Emerging Markets: Can India Replace China?

India is a rapidly growing economy, which is approaching a turning point very quickly. In fact, we predict that by 2030 it will become the third largest economy in the world, but above all that this path will accelerate in the decades to come, while the importance of the West is shrinking and China is plateauing. Supporting the growth of what is considered the world’s largest democracy has been the development of a workforce which presents the skills needed to meet the needs of an increasingly digitalized world. This is what emerges from the new contribution of Legal & General Investment Management (LGIM) about India and on the reasons that make it an atypical emerging market.

India, big economy

However, these are aspects “that have now become part of a rather widespread and well-known narrative among market players, while we believe that there are also other structural factors that make India a special case among emerging markets and that can make a difference to an investor’s allocation.”

But relatively closed

The progress of India “it seems to go against the image of a relatively closed economy, focused mainly on satisfying the needs of its population. Yet, the percentage of GDP composed of exports and imports is less than 50%, while in countries like the Philippines and Mexico it reaches 75% and 80% respectively”.

At this commercial closure “there is also a certain financial closurewith foreign currencies often absent from local markets. To give some more numbers, international assets and liabilities within portfolios are less than 5%; in China they are 30%. Furthermore, until Indian government bonds were included in JP Morgan’s emerging markets index, they represented just 2% of the major bond indices, while China, Indonesia and Mexico were respectively at11%, 23% and 41%”.

This “historical self-sufficiency” has meant that Indian asset classes have historically been poorly correlated with the global economy, fostering diversification.

An atypical economic structure

One of the main features of the Indian economy is the high share of services in its exports, a fact that has earned it the nickname “the back office of the world”. To give you an idea, services represent 10% of China’s exports; for India they are 45%. Furthermore, unlike the average emerging market, New Delhi is not a major exporter of commodities (3% of GDP versus 15%-20% for Russia and Chile), which makes it poorly correlated not only with the global economy, as seen in the previous paragraph, but also with other EMs.

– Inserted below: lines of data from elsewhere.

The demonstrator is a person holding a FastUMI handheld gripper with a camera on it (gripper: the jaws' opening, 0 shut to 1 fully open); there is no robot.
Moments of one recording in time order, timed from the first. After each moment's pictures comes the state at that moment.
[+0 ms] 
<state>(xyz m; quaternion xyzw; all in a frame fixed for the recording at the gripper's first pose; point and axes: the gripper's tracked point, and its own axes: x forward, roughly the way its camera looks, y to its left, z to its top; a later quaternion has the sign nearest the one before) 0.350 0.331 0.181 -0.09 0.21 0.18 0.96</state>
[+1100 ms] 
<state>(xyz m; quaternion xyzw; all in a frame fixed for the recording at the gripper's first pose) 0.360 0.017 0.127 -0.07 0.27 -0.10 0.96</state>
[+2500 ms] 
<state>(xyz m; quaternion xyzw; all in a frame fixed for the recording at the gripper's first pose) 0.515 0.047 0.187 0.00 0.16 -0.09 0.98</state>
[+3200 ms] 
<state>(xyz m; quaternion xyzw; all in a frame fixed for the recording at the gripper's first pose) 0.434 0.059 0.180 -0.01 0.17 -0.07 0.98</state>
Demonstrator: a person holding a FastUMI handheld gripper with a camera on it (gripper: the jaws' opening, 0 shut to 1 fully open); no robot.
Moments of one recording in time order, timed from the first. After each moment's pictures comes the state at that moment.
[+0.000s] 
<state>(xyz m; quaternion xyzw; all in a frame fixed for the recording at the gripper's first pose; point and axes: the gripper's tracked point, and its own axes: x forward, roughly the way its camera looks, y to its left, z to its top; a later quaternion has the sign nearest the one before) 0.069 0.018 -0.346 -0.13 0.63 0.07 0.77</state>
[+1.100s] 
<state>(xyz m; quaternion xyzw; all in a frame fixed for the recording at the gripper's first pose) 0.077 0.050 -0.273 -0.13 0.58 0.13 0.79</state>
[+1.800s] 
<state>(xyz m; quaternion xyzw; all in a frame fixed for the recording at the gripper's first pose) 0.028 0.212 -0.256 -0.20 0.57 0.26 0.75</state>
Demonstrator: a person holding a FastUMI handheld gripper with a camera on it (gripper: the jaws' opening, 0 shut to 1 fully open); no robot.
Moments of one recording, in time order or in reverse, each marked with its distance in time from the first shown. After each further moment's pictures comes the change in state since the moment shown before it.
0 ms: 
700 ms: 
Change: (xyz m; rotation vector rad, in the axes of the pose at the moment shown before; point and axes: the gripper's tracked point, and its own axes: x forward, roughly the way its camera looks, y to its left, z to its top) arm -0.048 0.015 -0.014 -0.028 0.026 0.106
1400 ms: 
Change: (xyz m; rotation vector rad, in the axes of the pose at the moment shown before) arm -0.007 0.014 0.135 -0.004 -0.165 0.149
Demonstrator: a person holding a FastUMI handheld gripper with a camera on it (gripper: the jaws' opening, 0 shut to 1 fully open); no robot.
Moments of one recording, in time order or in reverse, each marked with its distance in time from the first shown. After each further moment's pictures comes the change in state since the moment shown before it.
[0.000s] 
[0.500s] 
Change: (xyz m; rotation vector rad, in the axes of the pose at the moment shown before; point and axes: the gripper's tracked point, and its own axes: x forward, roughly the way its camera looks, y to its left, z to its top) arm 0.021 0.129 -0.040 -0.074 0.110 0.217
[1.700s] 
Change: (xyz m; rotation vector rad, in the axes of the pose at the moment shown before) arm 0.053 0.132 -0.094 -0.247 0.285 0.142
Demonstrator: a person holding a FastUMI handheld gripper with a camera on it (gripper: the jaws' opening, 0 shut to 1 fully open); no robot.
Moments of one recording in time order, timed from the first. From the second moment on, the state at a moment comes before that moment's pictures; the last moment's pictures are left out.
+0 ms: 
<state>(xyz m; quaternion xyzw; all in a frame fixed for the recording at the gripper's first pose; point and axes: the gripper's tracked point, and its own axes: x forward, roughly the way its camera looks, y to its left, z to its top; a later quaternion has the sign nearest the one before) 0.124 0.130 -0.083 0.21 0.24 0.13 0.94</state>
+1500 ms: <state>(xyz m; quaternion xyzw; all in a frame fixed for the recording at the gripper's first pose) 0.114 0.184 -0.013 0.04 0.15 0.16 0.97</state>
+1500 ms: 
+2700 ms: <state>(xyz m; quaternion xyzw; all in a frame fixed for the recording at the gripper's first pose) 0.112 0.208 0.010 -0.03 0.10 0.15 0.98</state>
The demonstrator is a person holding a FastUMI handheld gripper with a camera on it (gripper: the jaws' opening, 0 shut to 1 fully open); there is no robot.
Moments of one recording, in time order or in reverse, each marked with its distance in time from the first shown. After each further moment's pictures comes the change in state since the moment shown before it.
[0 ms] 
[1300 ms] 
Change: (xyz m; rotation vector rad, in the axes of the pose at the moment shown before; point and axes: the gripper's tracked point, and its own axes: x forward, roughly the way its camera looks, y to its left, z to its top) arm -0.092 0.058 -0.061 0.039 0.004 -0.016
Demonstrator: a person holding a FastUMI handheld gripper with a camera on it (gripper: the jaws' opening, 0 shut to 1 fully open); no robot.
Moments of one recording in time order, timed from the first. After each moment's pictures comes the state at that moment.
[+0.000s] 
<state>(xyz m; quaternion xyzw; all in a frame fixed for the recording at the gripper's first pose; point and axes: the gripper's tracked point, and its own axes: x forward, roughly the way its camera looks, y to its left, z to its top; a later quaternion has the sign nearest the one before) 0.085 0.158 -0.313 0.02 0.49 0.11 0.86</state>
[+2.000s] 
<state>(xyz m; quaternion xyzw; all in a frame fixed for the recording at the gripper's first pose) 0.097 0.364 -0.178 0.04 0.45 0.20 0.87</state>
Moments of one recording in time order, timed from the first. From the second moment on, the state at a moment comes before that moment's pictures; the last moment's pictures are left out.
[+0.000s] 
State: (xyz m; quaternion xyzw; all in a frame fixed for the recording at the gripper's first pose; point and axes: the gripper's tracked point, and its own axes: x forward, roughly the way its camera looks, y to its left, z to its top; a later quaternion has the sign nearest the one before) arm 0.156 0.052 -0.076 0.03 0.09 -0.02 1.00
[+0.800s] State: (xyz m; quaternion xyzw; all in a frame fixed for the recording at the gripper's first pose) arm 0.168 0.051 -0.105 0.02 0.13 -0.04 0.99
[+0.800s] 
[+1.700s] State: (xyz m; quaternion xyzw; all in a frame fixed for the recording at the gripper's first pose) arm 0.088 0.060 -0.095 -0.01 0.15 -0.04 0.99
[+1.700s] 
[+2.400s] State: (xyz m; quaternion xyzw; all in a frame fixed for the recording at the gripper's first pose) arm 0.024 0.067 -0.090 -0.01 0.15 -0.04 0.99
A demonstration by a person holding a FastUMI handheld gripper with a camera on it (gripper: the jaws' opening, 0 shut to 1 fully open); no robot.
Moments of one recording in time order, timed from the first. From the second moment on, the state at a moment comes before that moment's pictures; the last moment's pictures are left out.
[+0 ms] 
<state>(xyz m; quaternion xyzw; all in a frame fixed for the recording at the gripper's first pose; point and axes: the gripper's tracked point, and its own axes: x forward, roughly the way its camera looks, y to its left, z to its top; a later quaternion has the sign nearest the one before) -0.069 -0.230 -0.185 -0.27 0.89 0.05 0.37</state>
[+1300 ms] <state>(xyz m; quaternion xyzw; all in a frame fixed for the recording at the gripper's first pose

A relatively stable currency

The “FX” item has always been a very important discriminant for those who invest in local currency and, similarly to other emerging economies, India has also maintained a deficit on a moderate capital account since 2013. However, its attractiveness for foreign direct investment (FDI) has meant that this deficit has been largely financed by the latter, leading to a positive balance of payments.

It should not be forgotten that this nation is the world’s fourth largest holder of foreign exchange, which allows the Reserve Bank of India to limit the volatility of the rupee.

The only real alternative to China

As of today, India is the only economy that can truly challenge China as the driver of global growth, and there are several factors that support this scenario. The first is population: by 2031, India could account for a fifth of the growth in the working-age population. As it moves closer to the East Asian growth model of export-led infrastructure investment, this virtuous circle could allow India to displace China as the engine of global growth.

The second concerns the manufacturing sector in strong growth, whose output is expected to triple over the period 2022-2032, supporting the export of services mentioned above.

In the end, thanks to India Stack – the country’s API solution for identity, data and payments – India can see a steady growth in consumer and business credit creation. This could ultimately translate into an increase in GDP per capita.

According to LGIM, “this substantial macroeconomic strength represents” a strong driver for Indian government bonds (IGB). Furthermore, in addition to being one of the few emerging markets with an investment-grade rating on public debt, as previously mentioned, these securities have been included in one of the major indices on emerging markets, namely the GBI-EM Global Diversified Index by JP Morgan, which from the end of June began to include them with an initial weight of 1%, to then reach 10% in March 2025; on par with China. Furthermore, starting next January, Bloomberg will also add IGB to its index on emerging markets, giving a further boost to the flow of capital towards this country”.